As a measure of our cultural values, it is interesting to consider that the Dalai Lama has become a commodity. When he appeared at the Parliament of the World's Religions in Melbourne, people flocked to the stage, mobile phone cameras aimed at His Holiness, presumably so they too could own a piece of the Dalai Lama, a snap shot as proof of their participation in the event.
Much as people took fragments of the Berlin Wall as keepsakes — history-as-commodity, concrete remnants of the past through which to personalise the enormity of the present moment — so too did the photographers of the Dalai Lama serve a personal interest. Their zeal to gather mementos feeds an ego that ironically contradicts the basic principle of selflessness that is central to Buddhist philosophy itself.

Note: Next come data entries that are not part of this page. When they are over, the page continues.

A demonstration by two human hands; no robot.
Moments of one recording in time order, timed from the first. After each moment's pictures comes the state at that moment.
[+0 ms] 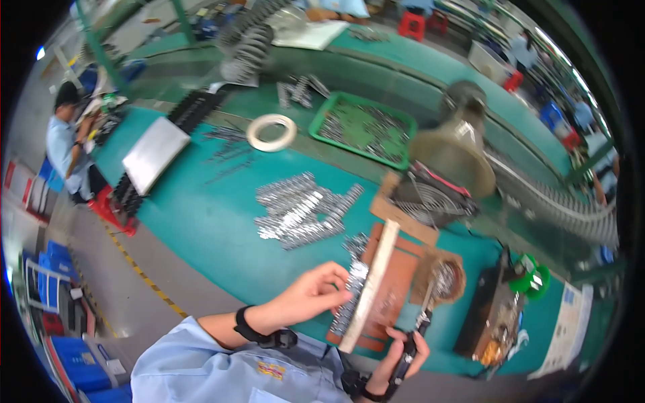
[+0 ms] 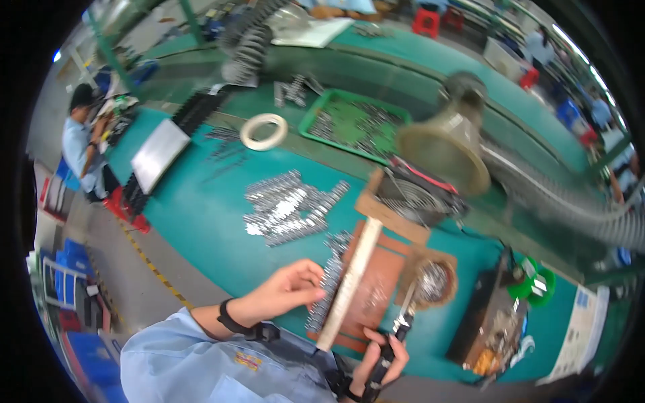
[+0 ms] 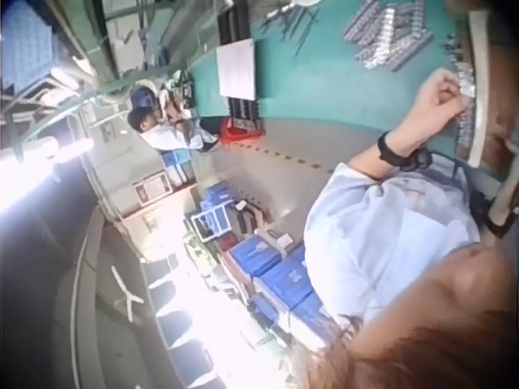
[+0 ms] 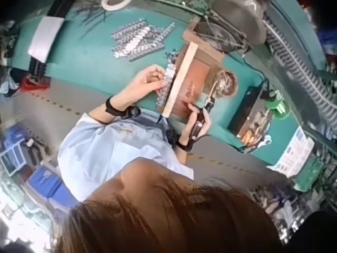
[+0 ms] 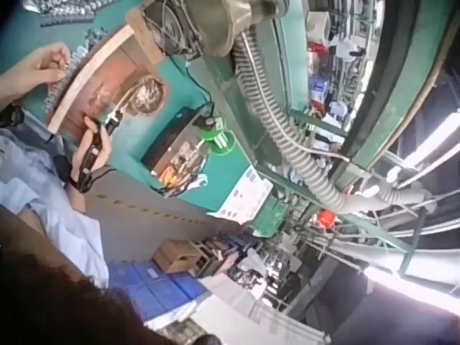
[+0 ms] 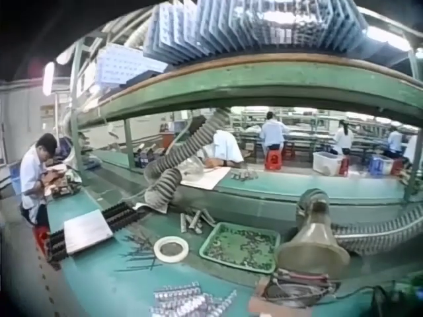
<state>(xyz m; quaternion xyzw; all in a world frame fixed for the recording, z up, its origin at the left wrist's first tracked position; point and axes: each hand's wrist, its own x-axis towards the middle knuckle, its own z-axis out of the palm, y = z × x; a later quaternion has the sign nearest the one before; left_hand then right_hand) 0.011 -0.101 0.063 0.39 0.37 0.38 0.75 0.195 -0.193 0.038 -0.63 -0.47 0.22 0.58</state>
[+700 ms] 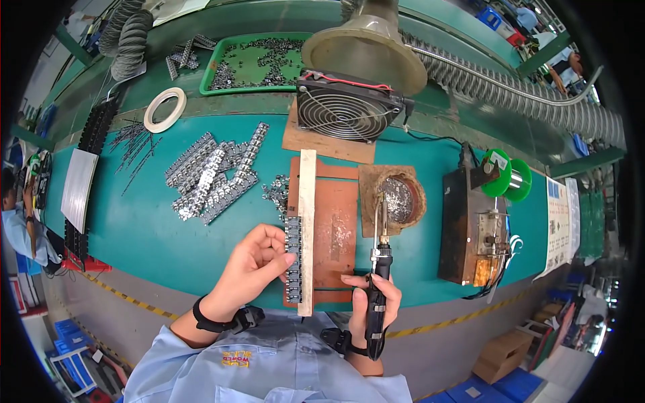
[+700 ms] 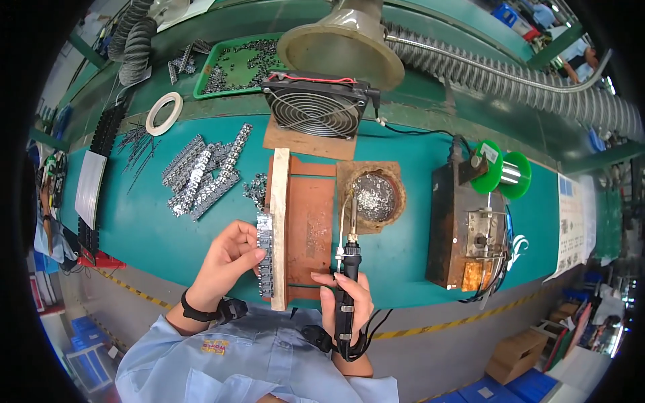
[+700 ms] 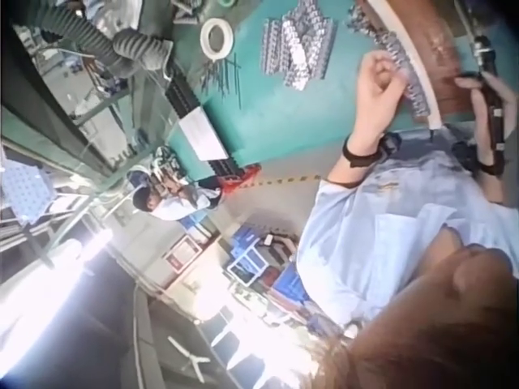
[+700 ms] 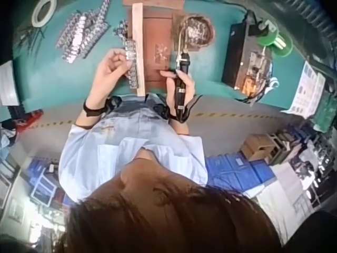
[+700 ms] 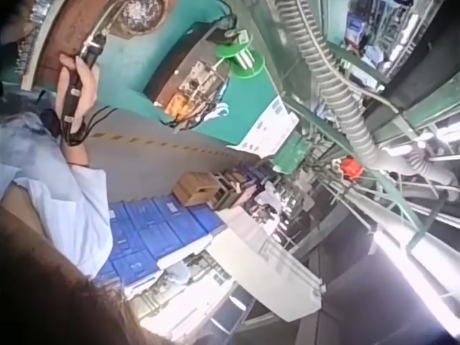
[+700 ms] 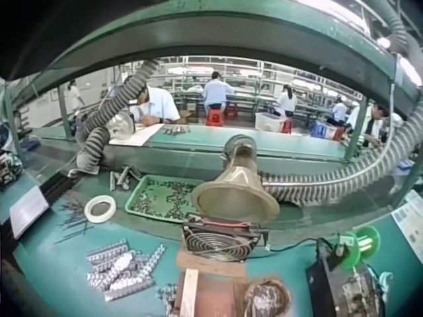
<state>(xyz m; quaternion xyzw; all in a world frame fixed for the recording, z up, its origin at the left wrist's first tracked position) 0.044 -0.075 0.037 0.39 0.44 0.36 0.72 0.226 -0.151 0.002 -0.55 -0.55 0.24 0.58</state>
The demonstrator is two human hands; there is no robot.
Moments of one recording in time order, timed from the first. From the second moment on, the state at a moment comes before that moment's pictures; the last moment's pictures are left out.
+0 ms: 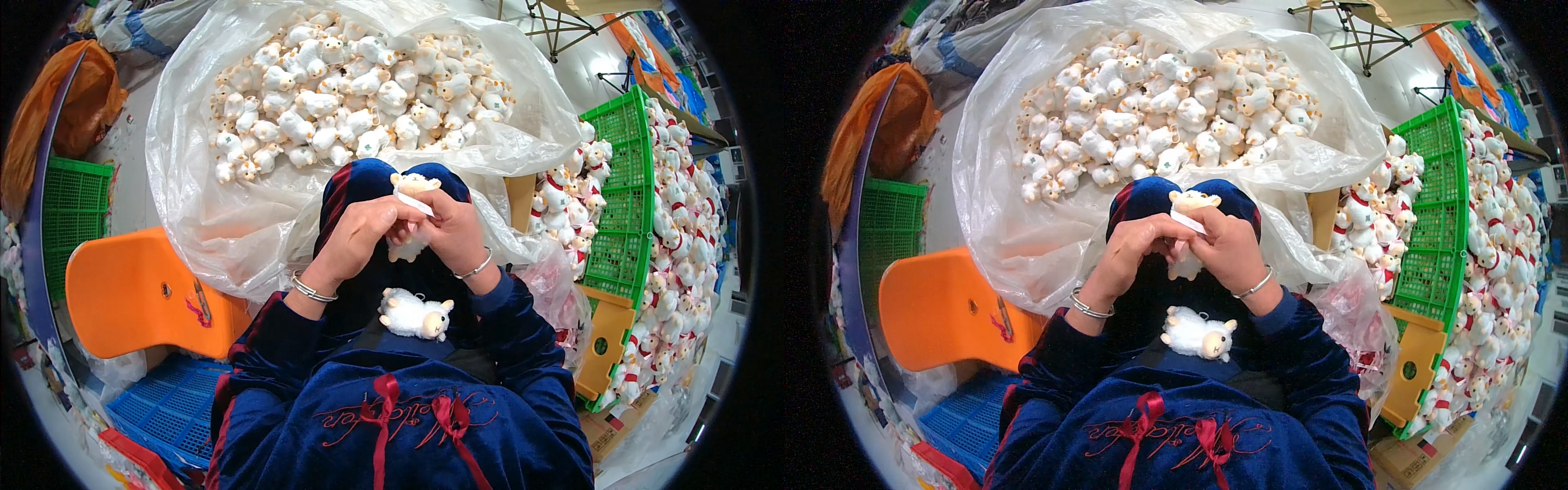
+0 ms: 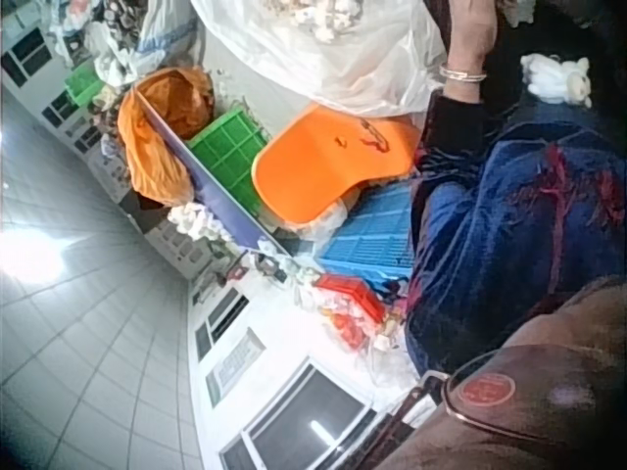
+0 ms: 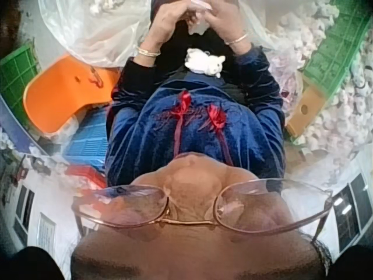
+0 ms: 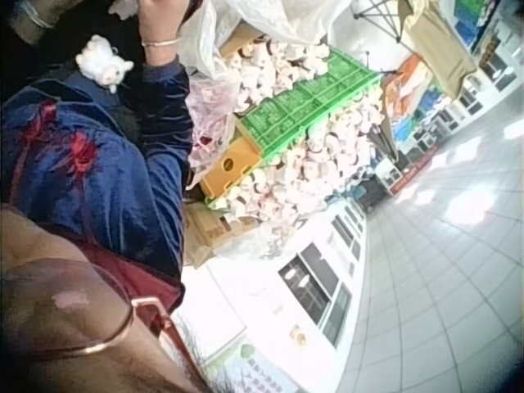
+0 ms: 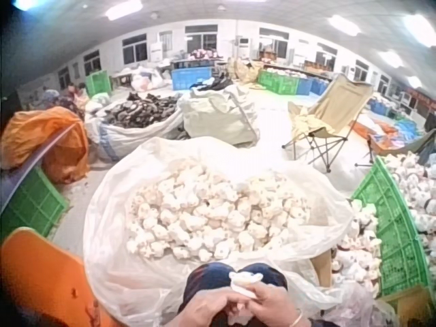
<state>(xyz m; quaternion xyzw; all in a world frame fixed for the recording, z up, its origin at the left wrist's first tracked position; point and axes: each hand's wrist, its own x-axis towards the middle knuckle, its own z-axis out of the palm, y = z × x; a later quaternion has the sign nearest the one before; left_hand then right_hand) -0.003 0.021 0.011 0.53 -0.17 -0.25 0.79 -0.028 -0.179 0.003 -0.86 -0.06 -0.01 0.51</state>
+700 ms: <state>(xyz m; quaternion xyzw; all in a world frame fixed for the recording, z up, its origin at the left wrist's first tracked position) -0.002 0.000 0.016 0.75 -0.07 -0.20 0.63 -0.039 -0.184 -0.001 -0.79 0.03 0.02 0.61</state>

So what? Well, one wonders to what degree this example represents the self centeredness of western cultural values. What does missing the spiritual point so dramatically say about our capacity for self sacrifice at a time when global challenges appear to require the sublimation of our self interest?
Ours is a culture of self centeredness, characterised by pervasive greed as symbolised by the global financial crisis. Contemporary western culture has disposed of ideology, mass movements and mass culture. Singularity of national purpose seems to have been replaced by an active self interest that plays out in various ways:
In culture by the continuing process of fractioning mass culture into splinter cells of sub-cultural dialogue (of which blogging and internet chat rooms are the supreme example); in religion by the growing power of denominations resistant to centralised religious authority; in academia by the persistence of the postmodern experiment which seeks to empower the individual over the collective, to favour the personal over the meta-narrative; even in science, where the elusiveness of a cohesive, unified model of the universe leaves us to favour, by necessity, the elemental particles and individual processes which we can observe in the natural world.
In contemporary society, the individual, the small, the separate, the personal is sacrosanct.
And why not de-emphasise the collective? Are we not better off as sympathetic tribes bound by a language, an ethnicity or a sub-culture? Is it not better that we find safety in the smaller cultural enclaves from which we can be wary of anything or anyone who threatens to assume the mantle of authority, or be the status quo?